Work to be completed: Copy every record exactly, with nothing left out.

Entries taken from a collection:

-.-.-

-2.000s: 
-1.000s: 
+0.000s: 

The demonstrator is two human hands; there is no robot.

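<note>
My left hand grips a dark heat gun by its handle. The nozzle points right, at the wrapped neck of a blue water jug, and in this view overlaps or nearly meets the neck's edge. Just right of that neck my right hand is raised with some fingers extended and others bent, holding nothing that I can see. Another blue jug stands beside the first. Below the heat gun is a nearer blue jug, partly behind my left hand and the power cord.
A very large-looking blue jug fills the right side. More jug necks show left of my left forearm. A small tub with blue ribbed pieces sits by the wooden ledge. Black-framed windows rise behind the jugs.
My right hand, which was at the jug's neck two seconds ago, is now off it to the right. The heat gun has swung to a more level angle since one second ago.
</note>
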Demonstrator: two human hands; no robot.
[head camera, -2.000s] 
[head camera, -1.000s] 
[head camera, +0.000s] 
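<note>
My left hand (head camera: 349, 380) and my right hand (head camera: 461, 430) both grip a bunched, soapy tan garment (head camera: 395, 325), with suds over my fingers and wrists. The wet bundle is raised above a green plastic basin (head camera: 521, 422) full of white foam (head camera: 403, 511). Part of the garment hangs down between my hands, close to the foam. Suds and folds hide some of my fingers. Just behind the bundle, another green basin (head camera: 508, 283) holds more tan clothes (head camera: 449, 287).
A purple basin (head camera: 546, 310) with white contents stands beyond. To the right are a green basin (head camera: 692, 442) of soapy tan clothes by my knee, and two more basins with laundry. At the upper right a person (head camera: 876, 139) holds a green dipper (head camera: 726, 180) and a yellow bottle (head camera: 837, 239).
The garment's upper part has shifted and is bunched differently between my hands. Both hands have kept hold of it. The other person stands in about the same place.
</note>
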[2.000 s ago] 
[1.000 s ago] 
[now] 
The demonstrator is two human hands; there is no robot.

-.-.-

Result for this exercise:
-2.000s: 
-1.000s: 
+0.000s: 

The demonstrator is two human hands; there is no robot.

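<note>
My left hand grips a dark heat gun by its handle. The nozzle points right, at the wrapped neck of a blue water jug, and in this view overlaps or nearly meets the neck's edge. Just right of that neck my right hand is raised with some fingers extended and others bent, holding nothing that I can see. Another blue jug stands beside the first. Below the heat gun is a nearer blue jug, partly behind my left hand and the power cord.
A very large-looking blue jug fills the right side. More jug necks show left of my left forearm. A small tub with blue ribbed pieces sits by the wooden ledge. Black-framed windows rise behind the jugs.
My right hand, which was at the jug's neck two seconds ago, is now off it to the right. The heat gun has swung to a more level angle since one second ago.
</note>
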Demonstrator: two human hands; no robot.
[head camera, -2.000s] 
[head camera, -1.000s] 
[head camera, +0.000s] 
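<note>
My left hand (head camera: 349, 380) and my right hand (head camera: 461, 430) both grip a bunched, soapy tan garment (head camera: 395, 325), with suds over my fingers and wrists. The wet bundle is raised above a green plastic basin (head camera: 521, 422) full of white foam (head camera: 403, 511). Part of the garment hangs down between my hands, close to the foam. Suds and folds hide some of my fingers. Just behind the bundle, another green basin (head camera: 508, 283) holds more tan clothes (head camera: 449, 287).
A purple basin (head camera: 546, 310) with white contents stands beyond. To the right are a green basin (head camera: 692, 442) of soapy tan clothes by my knee, and two more basins with laundry. At the upper right a person (head camera: 876, 139) holds a green dipper (head camera: 726, 180) and a yellow bottle (head camera: 837, 239).
The garment's upper part has shifted and is bunched differently between my hands. Both hands have kept hold of it. The other person stands in about the same place.
</note>
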[2.000 s ago] 
[1.000 s ago] 
[now] 
The demonstrator is two human hands; there is no robot.

The complete answer has been presented.